**Activity**: Please return each of the entries below exactly as they appear.

**Provided records**:
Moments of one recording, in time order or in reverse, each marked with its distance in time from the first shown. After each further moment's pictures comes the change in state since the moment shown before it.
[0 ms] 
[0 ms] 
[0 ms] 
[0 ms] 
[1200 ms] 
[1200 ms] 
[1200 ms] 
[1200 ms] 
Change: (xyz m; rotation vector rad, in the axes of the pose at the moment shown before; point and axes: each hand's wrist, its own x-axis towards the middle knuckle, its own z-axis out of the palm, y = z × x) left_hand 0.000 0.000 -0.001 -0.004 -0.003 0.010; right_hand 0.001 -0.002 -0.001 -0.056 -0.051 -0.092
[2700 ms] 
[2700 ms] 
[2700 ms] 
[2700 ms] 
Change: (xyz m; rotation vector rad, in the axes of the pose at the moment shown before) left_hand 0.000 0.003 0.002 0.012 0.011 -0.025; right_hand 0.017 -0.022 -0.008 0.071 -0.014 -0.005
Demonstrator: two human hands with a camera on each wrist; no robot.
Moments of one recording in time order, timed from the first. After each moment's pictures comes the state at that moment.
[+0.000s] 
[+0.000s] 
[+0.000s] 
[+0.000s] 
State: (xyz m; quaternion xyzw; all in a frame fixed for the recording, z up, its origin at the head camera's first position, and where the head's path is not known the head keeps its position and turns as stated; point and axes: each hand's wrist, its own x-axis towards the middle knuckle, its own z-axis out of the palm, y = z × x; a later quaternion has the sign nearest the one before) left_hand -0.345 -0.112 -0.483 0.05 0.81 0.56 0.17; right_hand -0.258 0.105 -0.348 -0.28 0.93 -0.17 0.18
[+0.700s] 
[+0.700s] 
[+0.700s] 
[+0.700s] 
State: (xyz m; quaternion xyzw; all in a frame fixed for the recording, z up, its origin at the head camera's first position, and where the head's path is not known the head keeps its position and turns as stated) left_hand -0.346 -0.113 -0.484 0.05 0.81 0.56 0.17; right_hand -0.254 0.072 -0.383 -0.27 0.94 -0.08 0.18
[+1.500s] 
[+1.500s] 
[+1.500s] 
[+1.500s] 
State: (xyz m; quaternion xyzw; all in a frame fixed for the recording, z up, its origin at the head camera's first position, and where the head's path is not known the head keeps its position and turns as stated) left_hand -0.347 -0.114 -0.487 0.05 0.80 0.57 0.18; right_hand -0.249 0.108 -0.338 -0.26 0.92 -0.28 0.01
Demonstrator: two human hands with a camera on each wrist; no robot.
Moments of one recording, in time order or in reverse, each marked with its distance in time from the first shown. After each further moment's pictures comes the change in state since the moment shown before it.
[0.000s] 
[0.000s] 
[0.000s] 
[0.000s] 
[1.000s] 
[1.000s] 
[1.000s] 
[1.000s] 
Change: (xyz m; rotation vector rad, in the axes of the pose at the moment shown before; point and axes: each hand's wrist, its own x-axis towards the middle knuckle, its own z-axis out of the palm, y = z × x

**Exercise output**:
Moments of one recording, in time order or in reverse, each marked with its distance in time from the first shown. After each further moment's pictures comes the change in state since the moment shown before it.
[0 ms] 
[0 ms] 
[0 ms] 
[0 ms] 
[1200 ms] 
[1200 ms] 
[1200 ms] 
[1200 ms] 
Change: (xyz m; rotation vector rad, in the axes of the pose at the moment shown before; point and axes: each hand's wrist, its own x-axis towards the middle knuckle, its own z-axis out of the palm, y = z × x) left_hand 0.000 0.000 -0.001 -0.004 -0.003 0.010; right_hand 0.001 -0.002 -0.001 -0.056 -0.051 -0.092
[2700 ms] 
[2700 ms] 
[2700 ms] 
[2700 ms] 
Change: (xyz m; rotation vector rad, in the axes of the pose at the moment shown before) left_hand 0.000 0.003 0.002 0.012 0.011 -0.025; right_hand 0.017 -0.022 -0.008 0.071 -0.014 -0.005
Demonstrator: two human hands with a camera on each wrist; no robot.
Moments of one recording in time order, timed from the first. After each moment's pictures comes the state at that moment.
[+0.000s] 
[+0.000s] 
[+0.000s] 
[+0.000s] 
State: (xyz m; quaternion xyzw; all in a frame fixed for the recording, z up, its origin at the head camera's first position, and where the head's path is not known the head keeps its position and turns as stated; point and axes: each hand's wrist, its own x-axis towards the middle knuckle, its own z-axis out of the palm, y = z × x; a later quaternion has the sign nearest the one before) left_hand -0.345 -0.112 -0.483 0.05 0.81 0.56 0.17; right_hand -0.258 0.105 -0.348 -0.28 0.93 -0.17 0.18
[+0.700s] 
[+0.700s] 
[+0.700s] 
[+0.700s] 
State: (xyz m; quaternion xyzw; all in a frame fixed for the recording, z up, its origin at the head camera's first position, and where the head's path is not known the head keeps its position and turns as stated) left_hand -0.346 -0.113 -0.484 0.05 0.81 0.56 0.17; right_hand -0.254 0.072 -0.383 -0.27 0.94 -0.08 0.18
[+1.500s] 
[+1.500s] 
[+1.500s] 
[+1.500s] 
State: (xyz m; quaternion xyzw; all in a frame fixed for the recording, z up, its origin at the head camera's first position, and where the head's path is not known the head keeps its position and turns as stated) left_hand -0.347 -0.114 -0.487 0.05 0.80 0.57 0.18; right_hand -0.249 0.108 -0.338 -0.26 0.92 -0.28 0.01
Demonstrator: two human hands with a camera on each wrist; no robot.
Moments of one recording, in time order or in reverse, each marked with its distance in time from the first shown. After each further moment's pictures comes the change in state since the moment shown before it.
[0.000s] 
[0.000s] 
[0.000s] 
[0.000s] 
[1.000s] 
[1.000s] 
[1.000s] 
[1.000s] 
Change: (xyz m; rotation vector rad, in the axes of the pose at the moment shown before; point and axes: each hand's wrist, its own x-axis towards the middle knuckle, its own z-axis out of the palm, y = z × x

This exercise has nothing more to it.